We're in a real mess.
This is what AI researchers/pundits believed until roughly 2020, when it was discovered you could brute force your way to have more advanced AIs (so-called "scaling laws") just by massively scaling up existing algorithms. That's essentially what tech companies have been doing ever since. Nobody knows what the limit on this is going to be, but as far as I know nobody has any good evidence to suggest that we're near the limit of what's going to be possible with scaling.
Quantum computing is not faster than regular computers. Quantum computing has efficiency advantages for some particular algorithms, such as breaking certain types of encryption. As far as I'm aware, nobody is really looking to replace computers with quantum computers in general. Even if they did, I don't think anyone has thought of a way to accelerate AI using quantum computing. Even if there were a way to, it would presumably require quantum computers like, 15 orders of magnitude more powerful than the ones we have today.
Yeah. I don't think AI is really at the highest level of concern for environmental impact, especially since it is looking plausible it will lead to investing in nuclear power, which would be a net positive IMO. (Coolant could still be an issue though.)

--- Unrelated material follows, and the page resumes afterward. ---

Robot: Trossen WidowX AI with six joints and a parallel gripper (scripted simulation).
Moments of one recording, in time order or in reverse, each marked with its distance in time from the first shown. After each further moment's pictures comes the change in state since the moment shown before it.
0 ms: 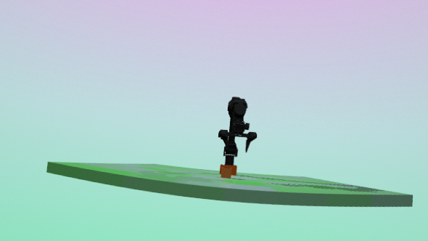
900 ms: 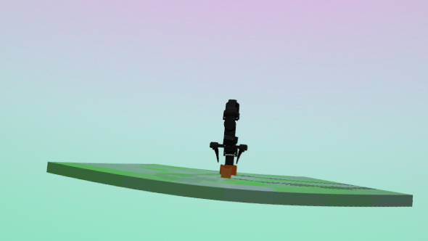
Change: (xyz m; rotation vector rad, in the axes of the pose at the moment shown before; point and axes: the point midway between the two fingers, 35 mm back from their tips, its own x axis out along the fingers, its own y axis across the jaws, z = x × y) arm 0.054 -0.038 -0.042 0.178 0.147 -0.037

How do they brute force their way to a better algorithm? Just trial and error? How do they check outcomes to determine that their new model is good?
I don't expect you to answer those musings - you've been more than patient with me.
Honestly, I'm a tree hugger, and the fact that we aren't going for nuclear simply because of smear campaigns and changes in public opinion is insanity. We already treat some mining wastes in perpetuity, or plan to have them entombed for the rest of time - how is nuclear waste any different?
It's not brute-force to a better algorithm per se. It's the same algorithm, exactly as "stupid," just with more force (more numerous and powerful GPUs) running it.
Three are benchmarks to check if the model is "good" -- for instance, how well the model does on standardized tests similar to SATs (researchers are very careful to ensure that the questions do not appear on the internet anywhere, so that the model can't just memorize the answers.)
The UC paper above touches on that. I will link a better one if I find it.
But specifically:
Almost all the power from this is from internet infrastructure and the end device. Encoding videos (for them to be played thousands/millions of times) is basically free since its only done once, with the exception being YouTube (which is still very efficient). Storage servers can handle tons of clients (hence they're dirt cheap), and (last I heard) Netflix even uses local cache boxes to shorten the distance.
TBH it must be less per capita than CRTs. Old TVs burned power like crazy.
Also, one other thing is that Nvidia clocks their GPUs (aka the world's AI accelerators) very inefficiently, because they have a pseudo monopoly, and they can.
It doesn't have to be this way, and likely wont in the future.